Number of lines with "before" in the listing: report it, and nothing else.

▶ **INFORMATION SHOWN**
——————

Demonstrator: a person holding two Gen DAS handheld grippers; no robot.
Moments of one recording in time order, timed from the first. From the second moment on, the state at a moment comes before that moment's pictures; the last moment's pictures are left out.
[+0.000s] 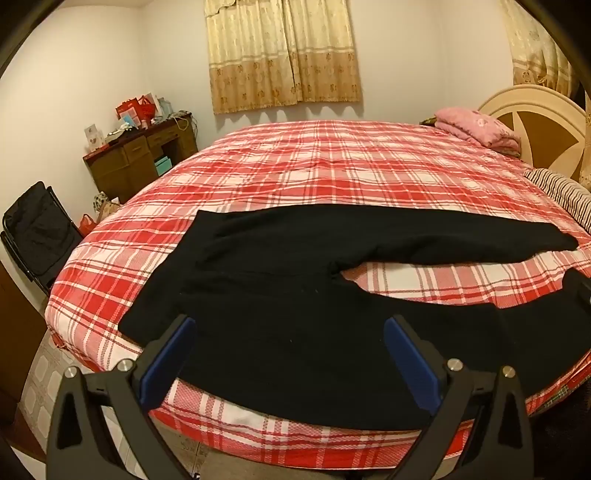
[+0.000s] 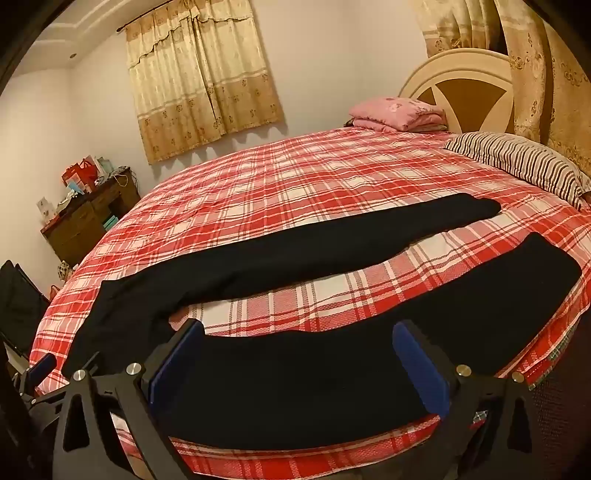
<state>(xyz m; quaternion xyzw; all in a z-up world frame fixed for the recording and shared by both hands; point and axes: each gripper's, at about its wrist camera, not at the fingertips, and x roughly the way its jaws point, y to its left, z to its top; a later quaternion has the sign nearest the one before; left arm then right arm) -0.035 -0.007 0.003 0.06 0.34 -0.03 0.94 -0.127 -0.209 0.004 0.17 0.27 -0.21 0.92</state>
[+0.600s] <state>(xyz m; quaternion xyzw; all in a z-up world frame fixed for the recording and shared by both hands) -0.036 -0.009 0.004 0.06 0.35 -0.03 0.94 -0.126 -0.209 0.000 0.17 0.28 -0.20 0.92</state>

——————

▶ **REPLY TO THE EXERCISE**
2